§ **WHAT YOU WILL DO**
Using the entries that follow, write out the line containing "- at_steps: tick", the line containing "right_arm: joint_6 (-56", and every line between them, exactly and nothing else.

§ **SUPPLIED DATA**
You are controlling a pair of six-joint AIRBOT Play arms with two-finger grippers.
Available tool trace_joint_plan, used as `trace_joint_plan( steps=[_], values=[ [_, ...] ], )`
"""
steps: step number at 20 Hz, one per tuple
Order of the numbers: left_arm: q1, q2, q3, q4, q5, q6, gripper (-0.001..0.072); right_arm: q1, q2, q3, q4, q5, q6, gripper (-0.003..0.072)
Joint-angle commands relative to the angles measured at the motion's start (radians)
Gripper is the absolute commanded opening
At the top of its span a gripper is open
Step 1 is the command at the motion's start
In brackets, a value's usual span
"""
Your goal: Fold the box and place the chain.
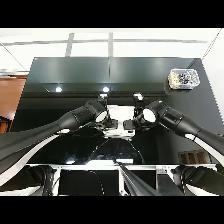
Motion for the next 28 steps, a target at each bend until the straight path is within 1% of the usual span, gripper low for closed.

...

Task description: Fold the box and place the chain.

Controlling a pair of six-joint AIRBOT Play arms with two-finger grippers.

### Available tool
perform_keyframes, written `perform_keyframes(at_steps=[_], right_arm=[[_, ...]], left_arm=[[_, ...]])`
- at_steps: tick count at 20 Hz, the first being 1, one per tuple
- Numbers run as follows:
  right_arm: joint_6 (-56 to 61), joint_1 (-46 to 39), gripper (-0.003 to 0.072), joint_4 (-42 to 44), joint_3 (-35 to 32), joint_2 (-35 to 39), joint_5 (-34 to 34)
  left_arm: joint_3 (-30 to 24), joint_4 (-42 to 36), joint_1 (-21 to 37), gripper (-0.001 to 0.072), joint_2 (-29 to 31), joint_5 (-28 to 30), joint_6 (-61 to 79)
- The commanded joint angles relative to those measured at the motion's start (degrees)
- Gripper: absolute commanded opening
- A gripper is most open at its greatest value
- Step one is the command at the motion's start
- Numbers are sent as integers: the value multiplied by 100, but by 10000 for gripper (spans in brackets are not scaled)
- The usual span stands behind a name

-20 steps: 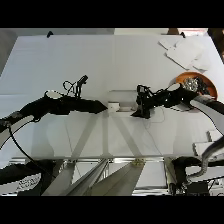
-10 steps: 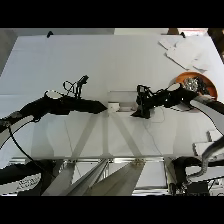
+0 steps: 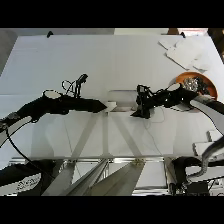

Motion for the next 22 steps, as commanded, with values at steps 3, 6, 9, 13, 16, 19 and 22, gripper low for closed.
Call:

§ **RESPONSE TO THE EXERCISE**
- at_steps: tick count at 20 Hz, the first being 1, one per tuple
- Numbers run as follows:
  right_arm: joint_6 (-56 to 61), joint_1 (-46 to 39), gripper (-0.003 to 0.072), joint_4 (-42 to 44), joint_3 (-35 to 32), joint_2 (-35 to 39), joint_5 (-34 to 34)

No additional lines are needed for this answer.